Nine patients with Prader-Willi syndrome (five female and four male; one Oriental and eight white), all of whom had interstitial deletions of the proximal long arm of one chromosome 15 (q11-q13) were found to have decreased tyrosinase activity in isolated hair bulbs. As infants, all patients had light hair and skin coloring, both of which darkened with age. Light and electron microscopic analysis of skin and hair bulbs disclosed a reduced number of melanocytes in the basal epidermis and hair bulbs. Each patient demonstrated decreased pigmentation of the iris stroma, which was accentuated peripherally and manifested clinically as iris translucency. There was no foveal hypoplasia, nystagmus, or photophobia, and ocular function was normal. Oculocutaneous albinoidism is thus a component of del(15q) Prader-Willi syndrome with reduction of melanocytes of neural crest origin (skin, hair, and iris stroma) and retention of normal retinal and iris pigment epithelia of neuroectodermal origin.

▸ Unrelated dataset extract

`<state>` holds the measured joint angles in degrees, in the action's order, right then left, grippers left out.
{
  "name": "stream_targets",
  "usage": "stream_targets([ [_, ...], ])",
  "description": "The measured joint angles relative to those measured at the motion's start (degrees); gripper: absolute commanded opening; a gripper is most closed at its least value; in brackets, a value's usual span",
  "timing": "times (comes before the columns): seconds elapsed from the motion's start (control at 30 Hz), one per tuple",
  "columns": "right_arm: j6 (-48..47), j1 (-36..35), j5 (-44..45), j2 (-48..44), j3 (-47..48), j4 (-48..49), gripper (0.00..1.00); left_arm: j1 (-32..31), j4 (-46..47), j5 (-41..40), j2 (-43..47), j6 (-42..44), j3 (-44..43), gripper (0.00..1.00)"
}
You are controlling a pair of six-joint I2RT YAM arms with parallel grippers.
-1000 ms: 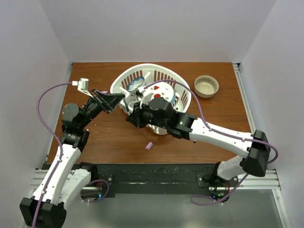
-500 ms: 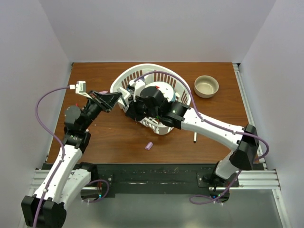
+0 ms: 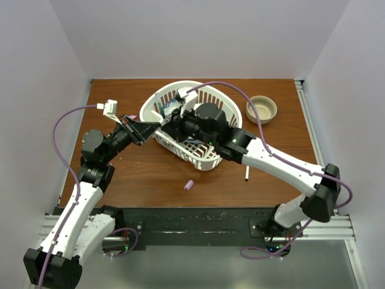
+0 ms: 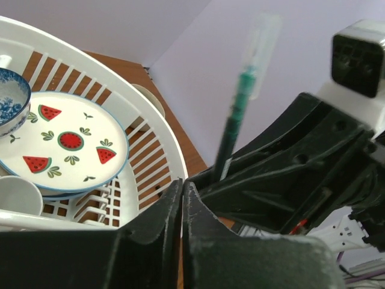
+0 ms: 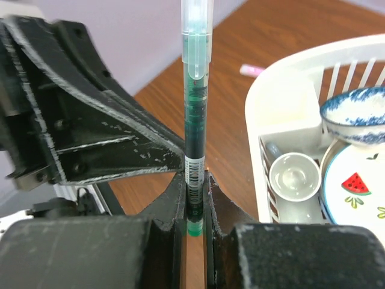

9名普拉德-威利综合征患者(5名女性和4名男性;1名东方人,8名白人),均存在15号染色体长臂近端(q11-q13)的间质性缺失,发现其分离的毛球中酪氨酸酶活性降低。婴儿期时,所有患者头发和皮肤颜色均较浅,两者均随年龄增长而变深。对皮肤和毛球进行光镜和电镜分析发现,基底表皮和毛球中的黑素细胞数量减少。每位患者虹膜基质色素沉着均减少,周边更为明显,临床上表现为虹膜半透明。未发现黄斑发育不全、眼球震颤或畏光现象,眼功能正常。因此,眼皮肤白化病样表现是15号染色体长臂缺失(del(15q))型普拉德-威利综合征的一个组成部分,其神经嵴来源的黑素细胞(皮肤、毛发和虹膜基质)减少,而神经外胚层来源的视网膜和虹膜色素上皮保持正常。